June 14, 2006 by Canadian Underwriter
The Canadian Council of Insurance Regulators (CCIR) and the Canadian Insurance Services Regulatory Organizations (CISRO) have adopted a reciprocal licensing model for the insurance agent/broker licensing system in Canada effective July 4, 2006.
The reliance model incorporates greater harmonization for agent and broker application forms, continuing education requirements and errors and omissions insurance for agents and brokers.
It is intended to harmonize the requirements faced by agents and brokers who are licensed or want to be licensed in multiple jurisdictions and by insurance companies with agents in multiple jurisdictions.
The model is not intended to require jurisdictions to introduce any additional licensing requirements where they do not currently exist.
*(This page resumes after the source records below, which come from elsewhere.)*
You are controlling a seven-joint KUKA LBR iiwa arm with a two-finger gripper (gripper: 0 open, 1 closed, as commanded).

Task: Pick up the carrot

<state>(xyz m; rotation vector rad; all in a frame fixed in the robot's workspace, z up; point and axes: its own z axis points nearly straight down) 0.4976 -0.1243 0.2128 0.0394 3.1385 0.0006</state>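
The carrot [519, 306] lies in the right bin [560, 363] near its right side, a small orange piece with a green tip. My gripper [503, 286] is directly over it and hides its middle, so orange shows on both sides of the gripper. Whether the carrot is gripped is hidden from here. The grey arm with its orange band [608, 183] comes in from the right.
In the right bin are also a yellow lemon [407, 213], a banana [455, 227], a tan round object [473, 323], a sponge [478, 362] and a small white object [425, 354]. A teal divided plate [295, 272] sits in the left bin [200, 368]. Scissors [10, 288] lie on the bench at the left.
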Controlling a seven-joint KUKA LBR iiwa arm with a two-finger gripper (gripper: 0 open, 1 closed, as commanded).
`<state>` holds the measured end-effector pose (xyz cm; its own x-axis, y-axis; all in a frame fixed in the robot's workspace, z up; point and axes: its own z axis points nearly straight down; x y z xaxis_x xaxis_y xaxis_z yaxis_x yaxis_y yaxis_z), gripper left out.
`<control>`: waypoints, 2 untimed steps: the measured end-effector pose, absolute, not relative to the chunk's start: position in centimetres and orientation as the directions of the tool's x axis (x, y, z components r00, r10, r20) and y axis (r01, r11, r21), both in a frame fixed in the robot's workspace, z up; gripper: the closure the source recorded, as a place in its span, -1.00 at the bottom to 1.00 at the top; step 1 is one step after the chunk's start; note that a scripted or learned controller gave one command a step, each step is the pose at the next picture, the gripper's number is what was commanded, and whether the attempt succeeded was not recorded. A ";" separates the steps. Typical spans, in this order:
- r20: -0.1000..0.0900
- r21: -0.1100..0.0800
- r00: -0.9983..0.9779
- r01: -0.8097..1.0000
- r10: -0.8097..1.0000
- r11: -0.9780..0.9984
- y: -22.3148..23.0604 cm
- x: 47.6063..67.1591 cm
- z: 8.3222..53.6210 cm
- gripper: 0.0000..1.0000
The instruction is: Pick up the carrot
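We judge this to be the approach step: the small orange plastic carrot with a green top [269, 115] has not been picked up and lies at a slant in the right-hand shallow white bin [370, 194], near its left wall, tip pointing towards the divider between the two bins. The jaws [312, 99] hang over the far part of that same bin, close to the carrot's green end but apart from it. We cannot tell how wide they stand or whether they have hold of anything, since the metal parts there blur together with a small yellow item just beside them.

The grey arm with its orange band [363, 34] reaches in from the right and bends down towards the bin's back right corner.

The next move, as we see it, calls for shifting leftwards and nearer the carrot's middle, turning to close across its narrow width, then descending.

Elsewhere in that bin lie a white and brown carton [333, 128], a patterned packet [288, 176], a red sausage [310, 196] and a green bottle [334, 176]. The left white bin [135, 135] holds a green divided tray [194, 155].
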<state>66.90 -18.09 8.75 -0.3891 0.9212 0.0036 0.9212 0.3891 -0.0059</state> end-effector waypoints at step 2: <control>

According to the model, “a host jurisdiction relies on most of the requirements of the agent’s or broker’s home jurisdiction, but could request that the agent or broker meet further requirements specific to the host jurisdiction.”
“We believe this model will serve as a further step towards promoting increased harmonization in provincial and territorial insurance,” CCIR says in a posting on its Web site. “As you are aware, the CCIR and CISRO Reciprocal Licensing Standards Committee worked with the insurance industry through extensive consultations and meetings to develop the model. We thank you again for your input and support.”
Currently, six Canadian jurisdictions require agents and brokers to secure continuing education credits. Under the agreement, Alberta, Saskatchewan, Ontario and the Chamber that administers CE for general agents and brokers in Quebec have agreed to not impose any further CE requirements on a non-resident agent or broker who has met CE requirements in their home Canadian jurisdiction as long as that jurisdiction requires CE.
With regard to errors and omissions insurance, the proposal is that jurisdictions that currently limit the maximum policy deductible, will accept a policy where the first dollar of any claim is to be paid directly to the claimant to be equivalent to a zero deductible. Ontario (applicable to life agents), Quebec and Newfoundland and Labrador are the three jurisdictions that currently limit the size of the policy deductible. Although Ontario and Newfoundland and Labrador are able to adopt this approach, Quebec requires a regulation change before it can be implemented.
“The committee feels that this approach will allow insurers greater underwriting flexibility and could potentially entice additional insurers into the market,” the CCIR says.